WHAT IS REQUIRED: The answer must be an exact copy of the entries that follow, with all images removed.

MATERIAL TO PROCESS:
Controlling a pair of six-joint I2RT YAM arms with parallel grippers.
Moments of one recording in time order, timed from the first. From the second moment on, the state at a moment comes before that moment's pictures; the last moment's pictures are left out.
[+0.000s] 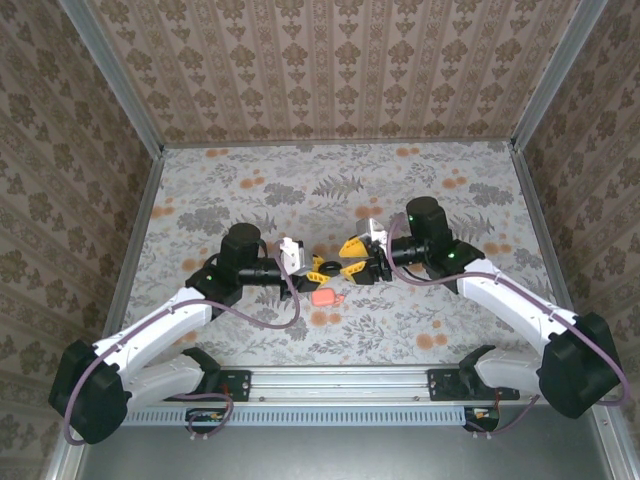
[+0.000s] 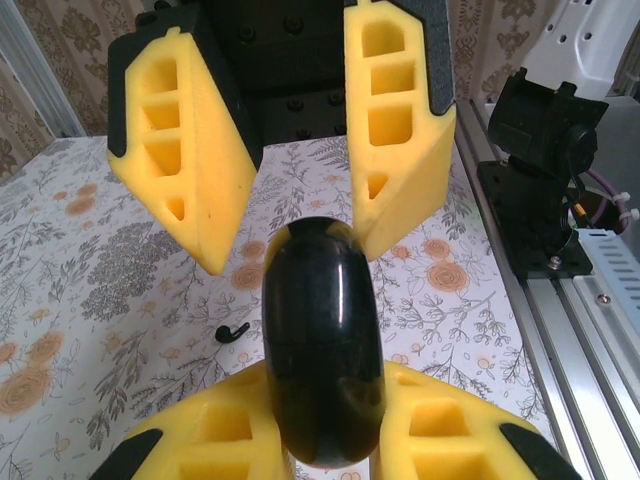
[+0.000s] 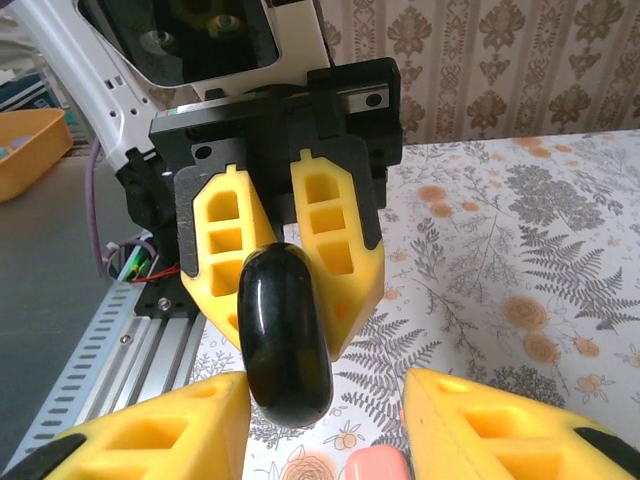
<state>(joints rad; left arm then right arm) -0.69 1.04 0.62 0.04 0.82 0.38 0.49 1.21 0.81 -0.06 -0.99 -0.36</state>
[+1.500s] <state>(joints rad) -0.70 1.04 0.64 0.01 0.82 0.36 0.54 1.25 0.95 -0.37 -0.93 -0.58</state>
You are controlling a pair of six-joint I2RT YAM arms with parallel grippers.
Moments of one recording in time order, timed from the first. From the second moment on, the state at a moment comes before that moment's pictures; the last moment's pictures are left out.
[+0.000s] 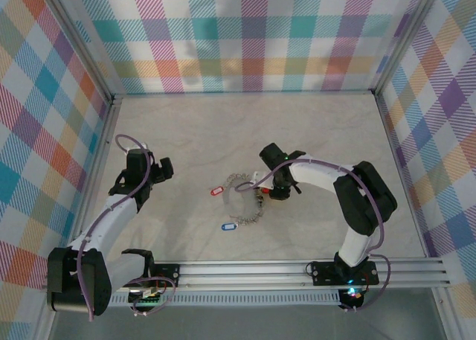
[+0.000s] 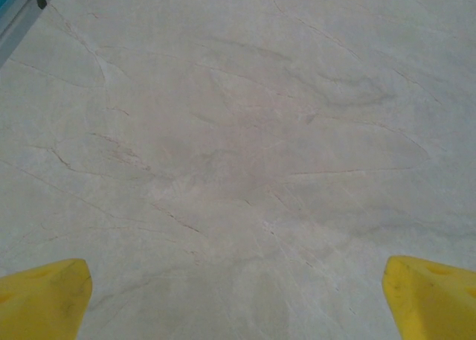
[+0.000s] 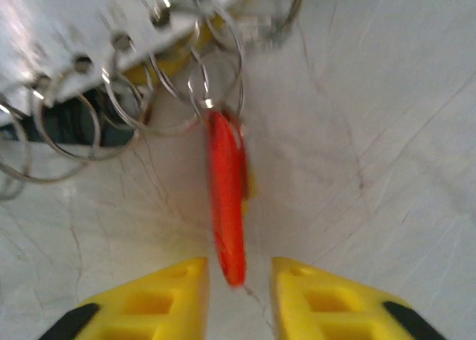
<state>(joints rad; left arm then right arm) -0.08 1.09 0.60 -0.24 -0.22 -0.31 0.64 1.75 1.05 -0.68 0.06 -0.80</state>
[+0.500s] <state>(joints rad) -0.08 1.06 0.60 -0.21 -0.18 -0.20 0.43 1.26 0.86 -0.39 -0.18 -0.56</state>
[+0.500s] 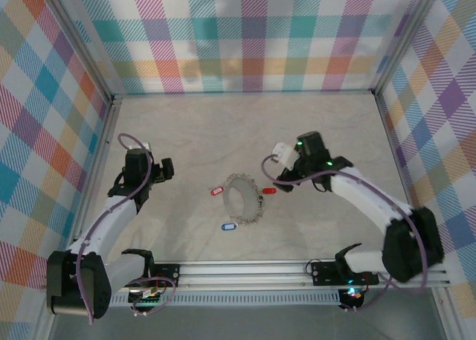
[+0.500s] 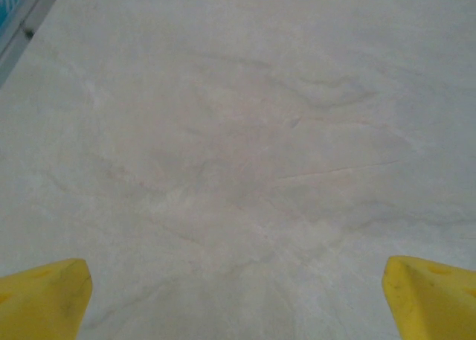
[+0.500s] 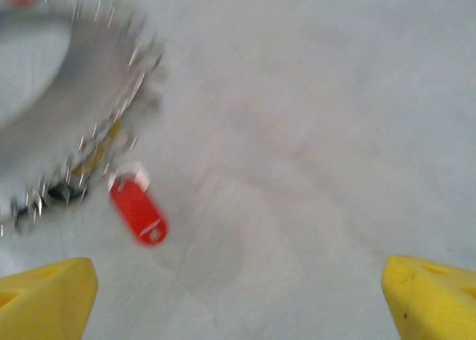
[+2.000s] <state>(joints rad) -0.08 1.57 0.41 0.68 -0.05 -0.07 0.03 1.53 0.38 0.80 0.06 0.07</state>
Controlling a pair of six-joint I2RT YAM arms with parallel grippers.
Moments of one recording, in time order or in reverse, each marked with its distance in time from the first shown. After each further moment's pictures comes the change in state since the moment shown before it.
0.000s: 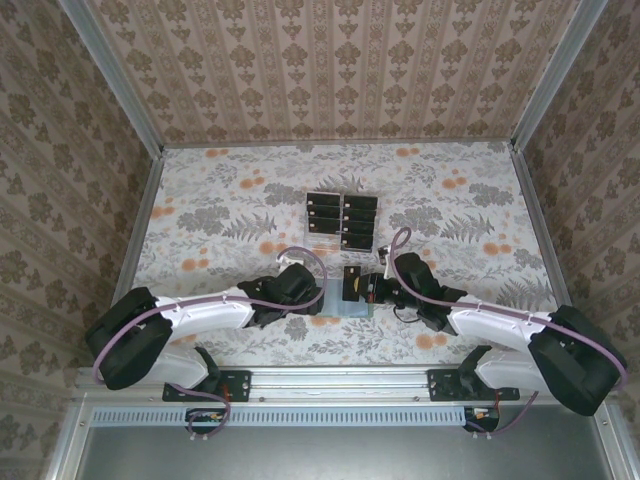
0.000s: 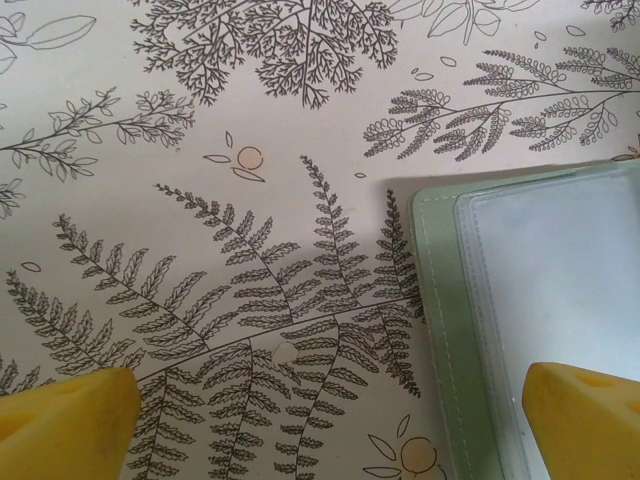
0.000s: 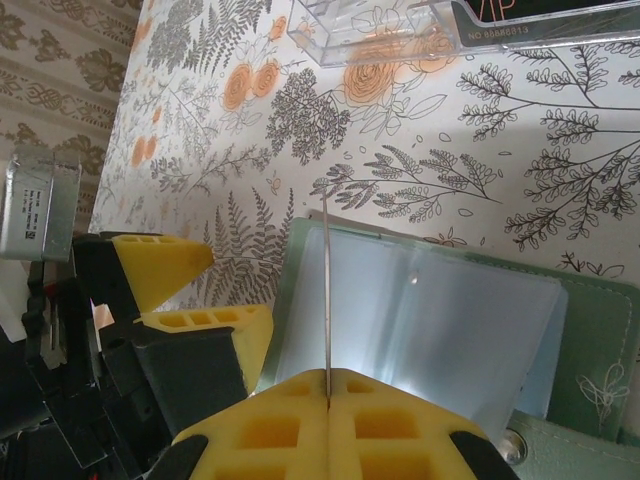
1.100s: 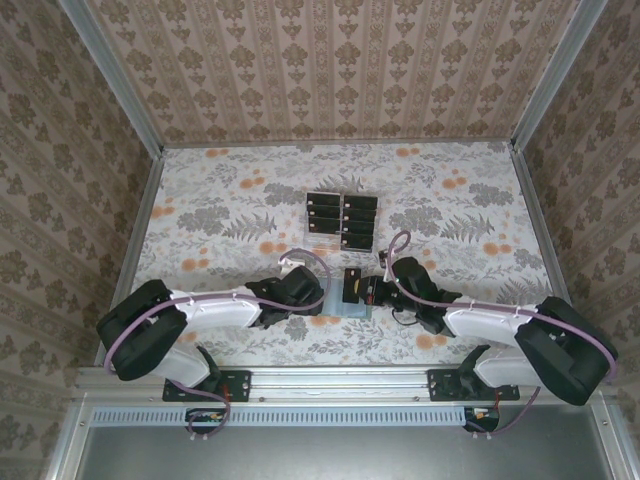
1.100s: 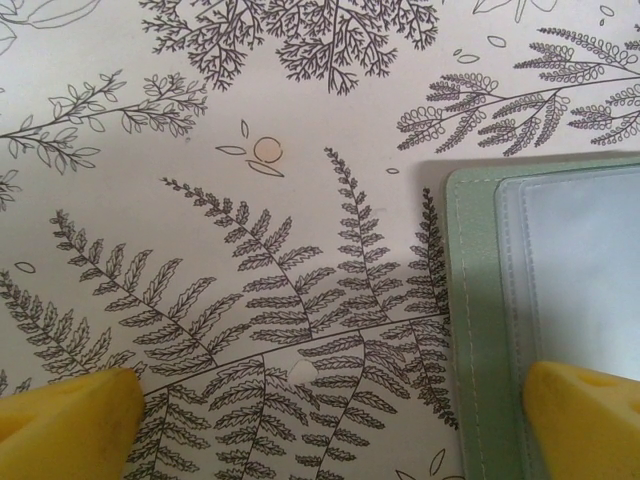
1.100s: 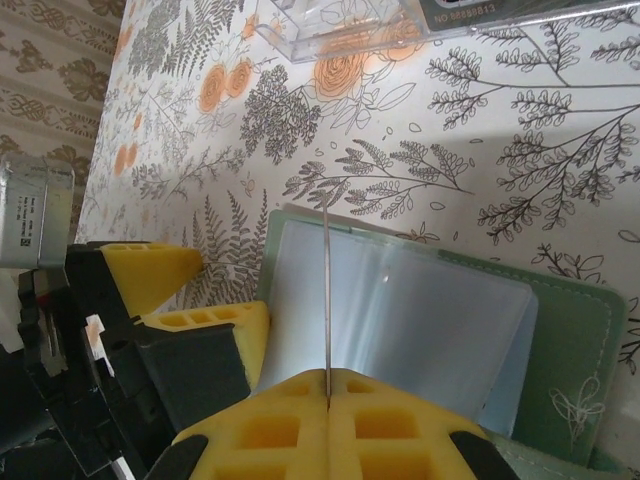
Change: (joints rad) left arm -0.012 0.078 0.001 0.031 -0.052 -0.021; right arm 0.008 0.070 -0.046 0.116 0.025 0.034
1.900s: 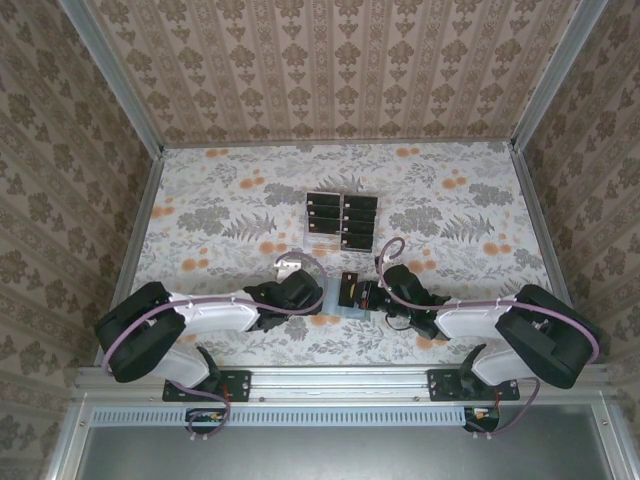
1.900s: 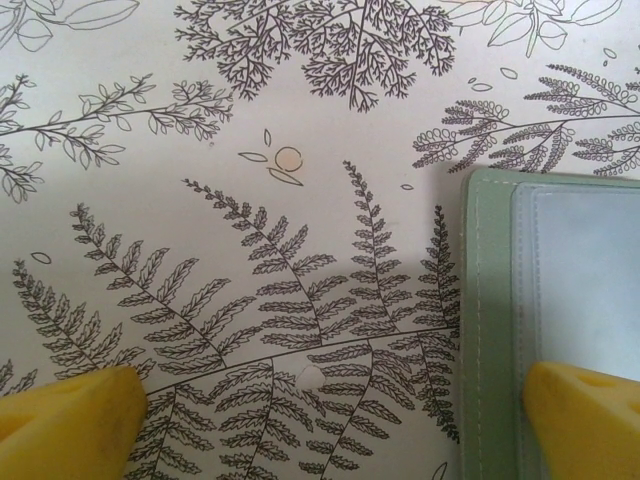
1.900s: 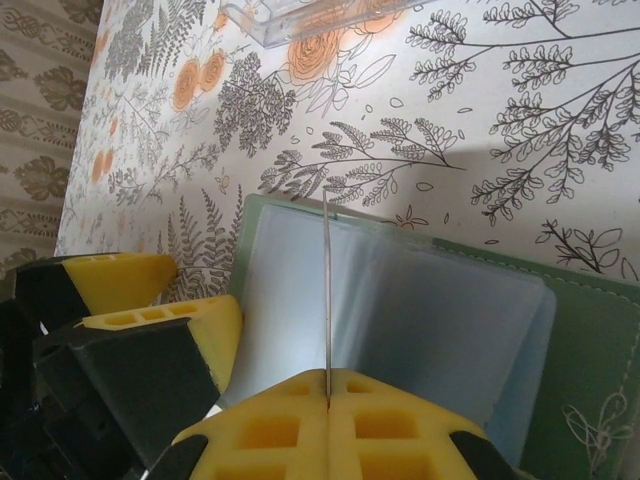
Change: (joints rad) left arm -0.013 -0.017 -0.043 0.061 -0.042 -0.068; right arm 0.069 0.108 -0.023 0.132 0.097 0.069
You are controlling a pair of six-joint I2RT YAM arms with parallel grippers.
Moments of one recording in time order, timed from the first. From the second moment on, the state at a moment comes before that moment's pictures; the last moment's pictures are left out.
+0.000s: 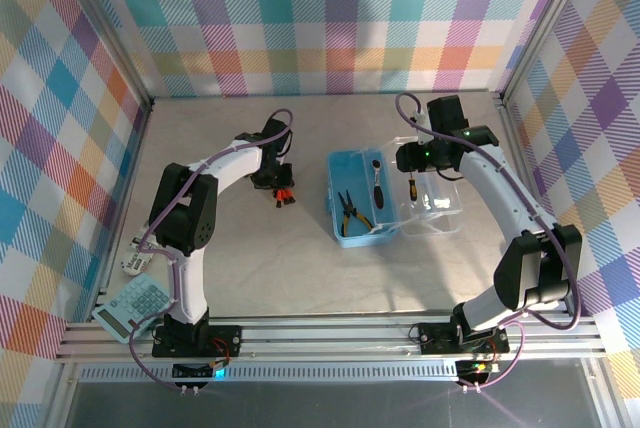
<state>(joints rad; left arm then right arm) -0.38 2.03 1.49 -0.74 -0.02 -0.34 0.24 1.52 1.37 -0.86 -0.11 0.07</state>
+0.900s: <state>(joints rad) -0.37 1.69 1.35 -0.55 0.50 -0.34 0.24 1.41 1.33 -0.72 -0.44 0.20</state>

COMPLETED EXERCISE:
Controlling a pair of six-joint I2RT YAM arms with parallel grippers.
Moments of one recording in time order, timed from the first. From the second moment on, the state at a moment comes before that moment's pictures; the last moment's pictures are left out.
[+0.000s] 
[+0.000s] 
[+0.000s] 
<state>(joints rad; left arm then right arm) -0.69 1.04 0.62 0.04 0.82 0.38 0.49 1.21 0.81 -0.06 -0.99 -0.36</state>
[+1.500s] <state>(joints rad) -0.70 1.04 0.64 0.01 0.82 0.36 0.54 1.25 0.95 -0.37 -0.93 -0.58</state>
You are controlling a pair of six-joint I2RT YAM arms with parallel grippers.
Moments of one recording in time order, timed from the first. From the second moment on, the state at a moment comes before that moment's pictures; the last moment's pictures are left out.
[+0.000s] 
[+0.000s] 
[+0.000s] 
<state>(joints rad; left arm then right arm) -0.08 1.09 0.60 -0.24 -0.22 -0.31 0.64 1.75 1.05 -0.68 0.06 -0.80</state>
[+0.500s] <state>(joints rad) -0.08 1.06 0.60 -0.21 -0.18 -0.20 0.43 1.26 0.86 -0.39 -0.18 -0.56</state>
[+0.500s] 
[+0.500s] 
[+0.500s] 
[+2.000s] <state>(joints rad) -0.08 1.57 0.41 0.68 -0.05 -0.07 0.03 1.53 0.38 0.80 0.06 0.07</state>
Controlling a pair of six-joint I2RT YAM arms with parallel grippers.
Moments of one recording, in time order or in reverse, each marked with its distance in time from the first shown. After each further moment's pictures comes the change in state since the moment shown before it.
0.000s: 
0.000s: 
0.000s: 
1.100s: 
1.100s: 
1.100s: 
Change: (joints rad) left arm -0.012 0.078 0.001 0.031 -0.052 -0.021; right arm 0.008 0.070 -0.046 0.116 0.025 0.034
1.900s: 
1.900s: 
1.900s: 
Change: (joints rad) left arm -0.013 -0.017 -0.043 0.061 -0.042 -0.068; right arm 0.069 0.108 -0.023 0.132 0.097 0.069
You are controlling a pair of six-joint I2RT YAM arms with parallel grippers.
Moments of one recording in time order, timed from the first. From the second moment on, the state at a moment comes before that moment's pictures; the last moment's pictures are left out.
+0.000s: 
<state>(joints rad; left arm then right arm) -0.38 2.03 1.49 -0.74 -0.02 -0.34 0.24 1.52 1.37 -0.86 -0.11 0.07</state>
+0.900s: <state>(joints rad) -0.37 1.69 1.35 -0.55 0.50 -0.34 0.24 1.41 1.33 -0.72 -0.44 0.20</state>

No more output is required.